Data extracts:
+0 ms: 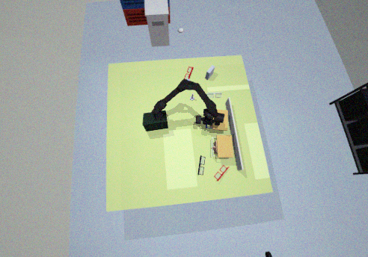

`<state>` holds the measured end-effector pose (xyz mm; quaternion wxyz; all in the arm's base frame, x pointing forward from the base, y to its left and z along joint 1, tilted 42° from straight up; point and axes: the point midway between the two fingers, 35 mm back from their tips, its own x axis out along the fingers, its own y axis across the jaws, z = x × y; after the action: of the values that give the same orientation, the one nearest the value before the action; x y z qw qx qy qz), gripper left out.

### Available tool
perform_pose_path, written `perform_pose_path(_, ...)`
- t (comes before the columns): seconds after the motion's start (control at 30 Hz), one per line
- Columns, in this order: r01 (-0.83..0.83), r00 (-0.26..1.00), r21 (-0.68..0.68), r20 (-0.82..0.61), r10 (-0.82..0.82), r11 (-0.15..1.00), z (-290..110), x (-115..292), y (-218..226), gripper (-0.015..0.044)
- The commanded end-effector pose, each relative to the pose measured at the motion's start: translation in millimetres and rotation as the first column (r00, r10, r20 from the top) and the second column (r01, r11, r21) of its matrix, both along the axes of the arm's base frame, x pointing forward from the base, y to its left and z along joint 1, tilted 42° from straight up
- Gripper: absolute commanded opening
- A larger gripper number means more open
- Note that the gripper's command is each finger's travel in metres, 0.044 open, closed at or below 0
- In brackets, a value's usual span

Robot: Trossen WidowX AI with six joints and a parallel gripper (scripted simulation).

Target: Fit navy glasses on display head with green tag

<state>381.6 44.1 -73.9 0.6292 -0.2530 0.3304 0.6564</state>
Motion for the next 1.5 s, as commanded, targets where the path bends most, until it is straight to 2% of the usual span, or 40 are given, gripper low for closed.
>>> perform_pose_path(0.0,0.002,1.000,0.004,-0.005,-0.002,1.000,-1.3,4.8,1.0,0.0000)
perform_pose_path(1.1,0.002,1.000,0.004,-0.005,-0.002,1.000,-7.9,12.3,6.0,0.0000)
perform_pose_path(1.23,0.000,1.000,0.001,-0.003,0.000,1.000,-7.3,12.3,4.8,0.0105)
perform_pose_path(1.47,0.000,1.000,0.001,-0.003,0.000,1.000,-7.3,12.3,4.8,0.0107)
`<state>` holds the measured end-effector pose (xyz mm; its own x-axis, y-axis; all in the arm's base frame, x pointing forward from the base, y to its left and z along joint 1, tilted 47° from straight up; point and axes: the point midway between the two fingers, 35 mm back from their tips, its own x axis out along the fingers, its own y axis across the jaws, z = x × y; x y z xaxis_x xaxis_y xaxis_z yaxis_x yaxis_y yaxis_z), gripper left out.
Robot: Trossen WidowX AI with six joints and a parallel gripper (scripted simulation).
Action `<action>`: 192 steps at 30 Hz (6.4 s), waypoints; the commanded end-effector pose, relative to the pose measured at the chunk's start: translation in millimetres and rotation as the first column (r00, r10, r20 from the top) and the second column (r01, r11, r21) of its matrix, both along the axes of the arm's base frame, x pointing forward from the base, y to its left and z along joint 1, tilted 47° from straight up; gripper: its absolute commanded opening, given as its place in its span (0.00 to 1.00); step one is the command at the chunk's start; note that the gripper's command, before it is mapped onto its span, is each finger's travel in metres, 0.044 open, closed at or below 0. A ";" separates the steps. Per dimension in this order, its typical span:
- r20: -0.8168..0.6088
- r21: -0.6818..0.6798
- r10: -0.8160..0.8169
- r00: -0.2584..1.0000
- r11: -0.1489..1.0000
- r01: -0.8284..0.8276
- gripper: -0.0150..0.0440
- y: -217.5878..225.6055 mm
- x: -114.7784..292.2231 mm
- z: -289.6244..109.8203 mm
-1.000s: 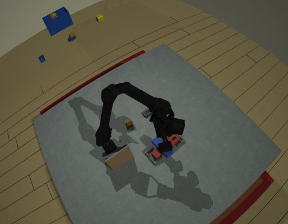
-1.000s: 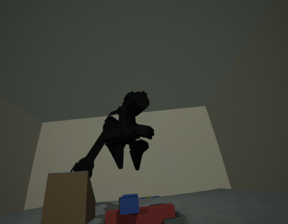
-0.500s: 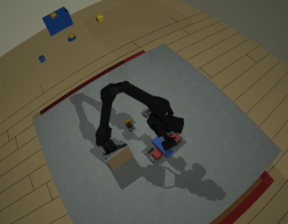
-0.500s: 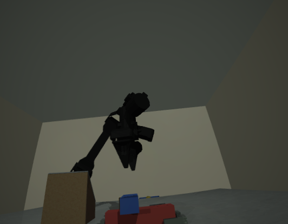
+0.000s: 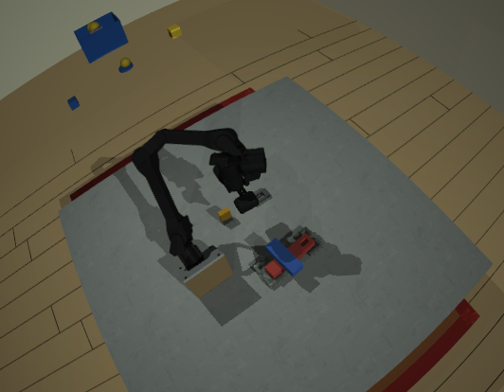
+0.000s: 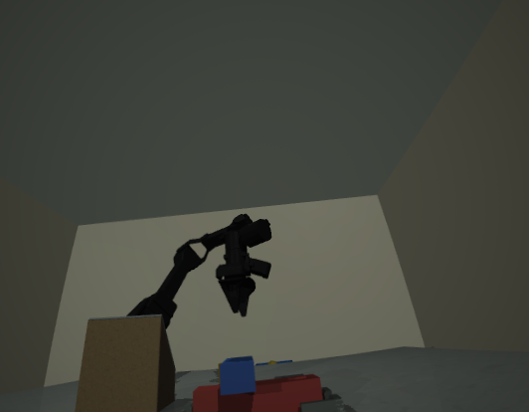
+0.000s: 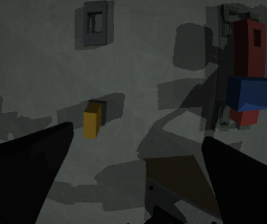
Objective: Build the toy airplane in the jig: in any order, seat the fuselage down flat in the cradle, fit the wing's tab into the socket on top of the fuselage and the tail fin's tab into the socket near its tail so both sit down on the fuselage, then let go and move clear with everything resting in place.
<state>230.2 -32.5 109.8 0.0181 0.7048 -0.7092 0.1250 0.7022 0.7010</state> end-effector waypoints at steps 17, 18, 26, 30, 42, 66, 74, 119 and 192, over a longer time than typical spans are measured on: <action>-0.012 0.028 0.003 1.000 1.000 -0.002 1.00 98.1 -41.4 -4.3; -0.012 0.028 0.003 1.000 1.000 -0.002 1.00 98.1 -41.4 -4.3; -0.012 0.029 0.003 1.000 1.000 -0.002 1.00 108.5 -41.3 -14.0; -0.012 0.028 0.003 1.000 1.000 -0.002 1.00 109.8 -41.2 -15.4; -0.011 0.024 0.002 1.000 1.000 -0.002 1.00 123.0 -39.6 -29.3; -0.011 0.031 0.003 1.000 1.000 -0.003 0.96 148.4 -41.1 -51.2; -0.011 0.031 0.003 1.000 1.000 -0.003 0.60 148.4 -41.1 -51.2; -0.005 -0.007 0.022 1.000 1.000 -0.022 0.25 91.1 -32.9 -4.3; 0.044 0.004 0.051 0.998 0.999 -0.051 0.25 -21.7 47.3 -34.2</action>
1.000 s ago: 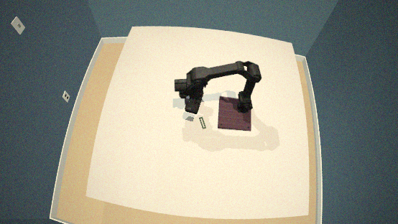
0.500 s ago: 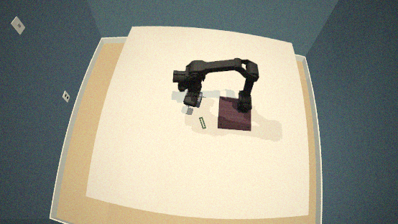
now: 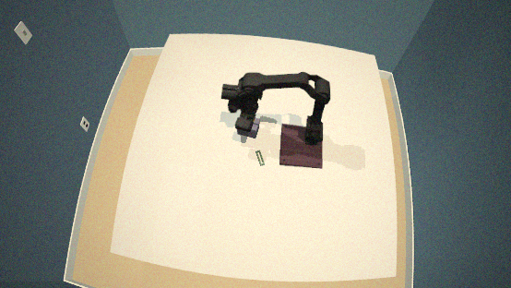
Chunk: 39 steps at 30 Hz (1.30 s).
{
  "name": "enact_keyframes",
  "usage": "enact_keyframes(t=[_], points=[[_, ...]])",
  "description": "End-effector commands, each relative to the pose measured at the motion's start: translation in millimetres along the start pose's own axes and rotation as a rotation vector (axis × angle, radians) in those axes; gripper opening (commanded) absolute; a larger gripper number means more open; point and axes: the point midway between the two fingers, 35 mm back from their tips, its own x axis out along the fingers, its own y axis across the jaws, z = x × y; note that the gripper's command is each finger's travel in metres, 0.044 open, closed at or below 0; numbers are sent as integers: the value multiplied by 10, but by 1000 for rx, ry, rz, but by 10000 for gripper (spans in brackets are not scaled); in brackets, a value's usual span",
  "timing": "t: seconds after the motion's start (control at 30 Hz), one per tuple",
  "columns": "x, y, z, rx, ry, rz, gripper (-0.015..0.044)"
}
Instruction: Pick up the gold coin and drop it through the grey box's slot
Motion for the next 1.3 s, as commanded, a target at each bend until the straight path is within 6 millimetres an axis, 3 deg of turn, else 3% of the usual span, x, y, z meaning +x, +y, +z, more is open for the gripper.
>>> enact_keyframes(t=[0.0, 1.27], points=[[-2, 7, -6, 3, -1, 0, 0], [-23, -38, 37, 0, 1, 0, 0]])
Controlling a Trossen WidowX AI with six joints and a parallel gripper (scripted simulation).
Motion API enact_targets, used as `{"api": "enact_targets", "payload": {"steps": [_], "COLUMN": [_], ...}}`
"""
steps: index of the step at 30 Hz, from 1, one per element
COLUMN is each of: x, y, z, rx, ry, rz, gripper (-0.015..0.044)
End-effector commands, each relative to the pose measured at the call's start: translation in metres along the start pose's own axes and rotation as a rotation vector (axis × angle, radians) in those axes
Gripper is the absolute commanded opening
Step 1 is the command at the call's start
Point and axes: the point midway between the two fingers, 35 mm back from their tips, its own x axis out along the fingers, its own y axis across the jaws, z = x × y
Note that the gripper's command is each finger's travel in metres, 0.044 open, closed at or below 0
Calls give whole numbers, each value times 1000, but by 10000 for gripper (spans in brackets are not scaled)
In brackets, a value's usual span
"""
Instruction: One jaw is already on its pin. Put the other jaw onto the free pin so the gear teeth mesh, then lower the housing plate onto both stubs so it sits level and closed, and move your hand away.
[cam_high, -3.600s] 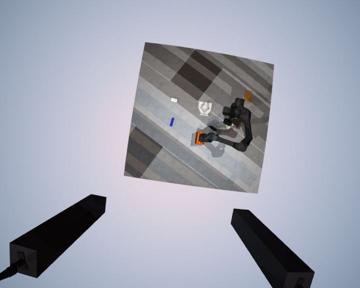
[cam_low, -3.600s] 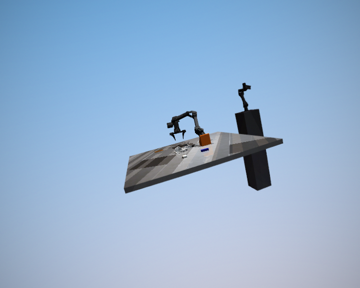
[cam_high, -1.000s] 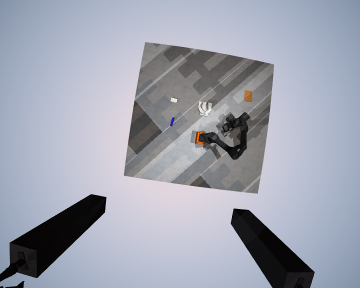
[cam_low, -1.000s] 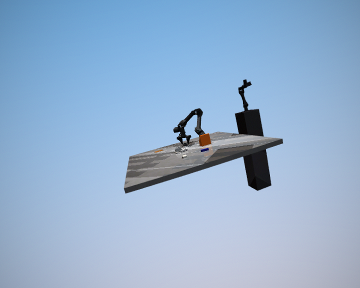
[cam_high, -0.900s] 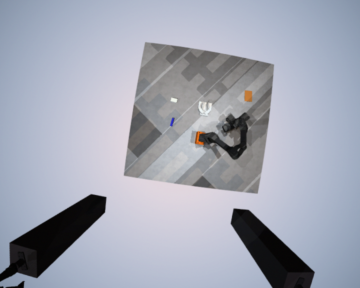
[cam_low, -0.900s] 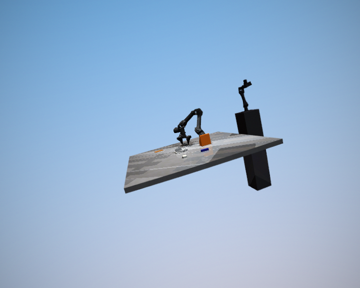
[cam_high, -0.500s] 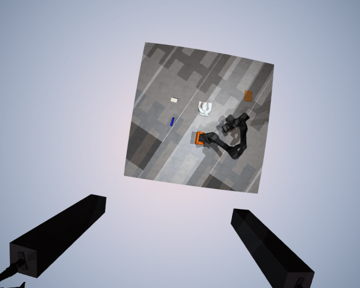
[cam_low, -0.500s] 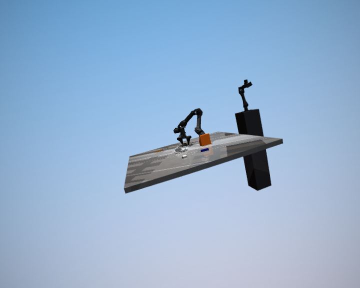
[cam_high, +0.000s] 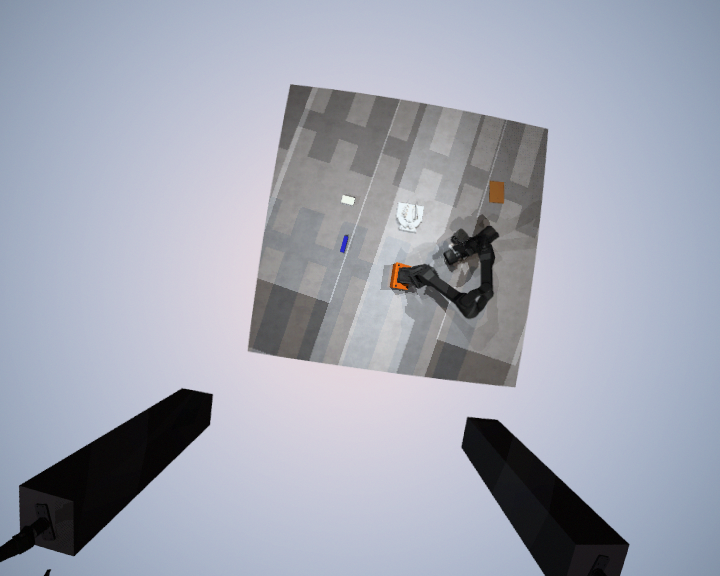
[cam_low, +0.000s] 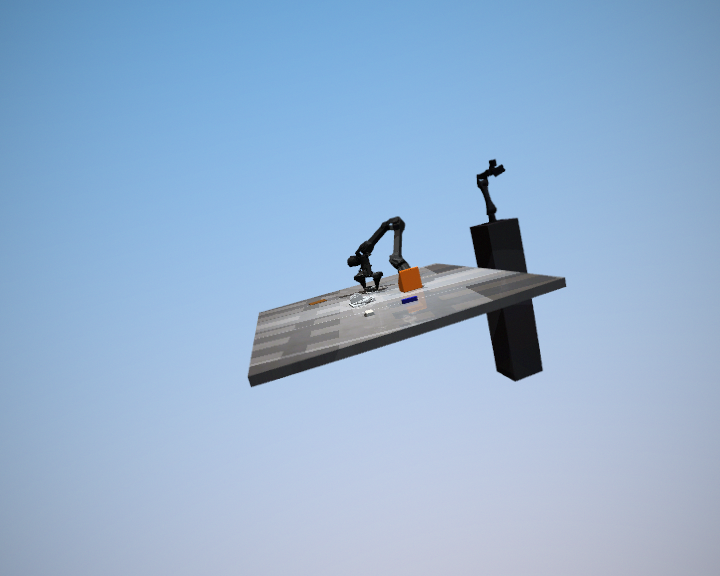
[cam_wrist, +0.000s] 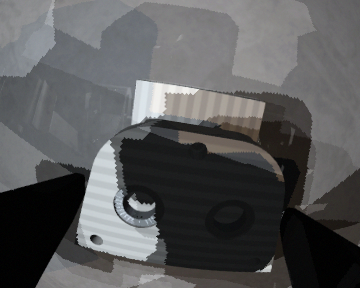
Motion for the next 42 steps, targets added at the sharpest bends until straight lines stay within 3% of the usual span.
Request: {"api": "enact_targets", "payload": {"steps": [1,12,26,35,42], "x": [1,1,0,0,-20], "y": [1,1,0,0,0], "z": [1,1,0,0,3], "rx": [-7,-7,0,0,0], "ry": [-1,-1,0,0,-5], "rz": [5,5,1,1,10], "gripper": [440,440,351,351,351]}}
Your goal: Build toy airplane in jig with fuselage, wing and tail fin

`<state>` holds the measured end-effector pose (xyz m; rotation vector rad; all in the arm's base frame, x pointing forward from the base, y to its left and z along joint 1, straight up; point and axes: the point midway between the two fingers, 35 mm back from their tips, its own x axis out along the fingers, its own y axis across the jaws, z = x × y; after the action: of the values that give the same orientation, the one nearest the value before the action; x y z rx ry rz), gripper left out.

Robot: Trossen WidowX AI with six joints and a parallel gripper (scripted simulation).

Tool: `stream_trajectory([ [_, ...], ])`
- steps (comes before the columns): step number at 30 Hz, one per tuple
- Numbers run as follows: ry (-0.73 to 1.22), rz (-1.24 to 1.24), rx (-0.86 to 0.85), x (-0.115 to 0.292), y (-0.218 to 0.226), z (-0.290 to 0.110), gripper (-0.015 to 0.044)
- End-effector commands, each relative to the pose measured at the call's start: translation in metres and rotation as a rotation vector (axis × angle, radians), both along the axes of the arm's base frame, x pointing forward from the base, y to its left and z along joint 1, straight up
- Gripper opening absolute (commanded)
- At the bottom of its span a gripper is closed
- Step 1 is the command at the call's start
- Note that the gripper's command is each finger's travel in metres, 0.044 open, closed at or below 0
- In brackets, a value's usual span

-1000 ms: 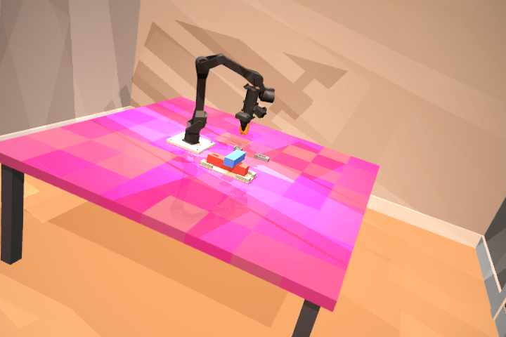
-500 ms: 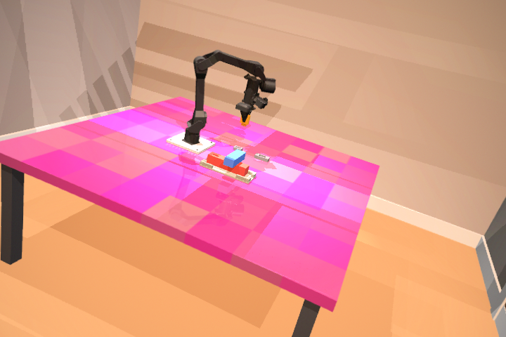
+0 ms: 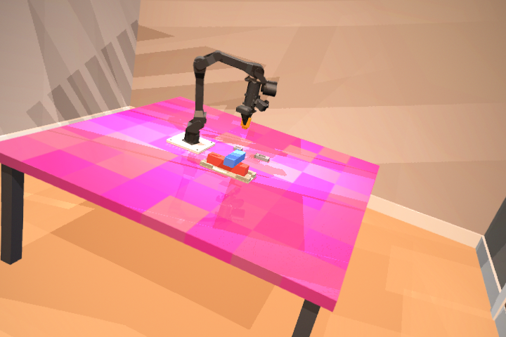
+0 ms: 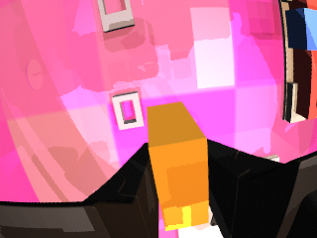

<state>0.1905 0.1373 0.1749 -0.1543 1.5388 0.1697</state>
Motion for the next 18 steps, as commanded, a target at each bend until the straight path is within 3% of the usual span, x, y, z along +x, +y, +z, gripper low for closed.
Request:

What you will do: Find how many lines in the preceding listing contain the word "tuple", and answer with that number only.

Output of the task: 2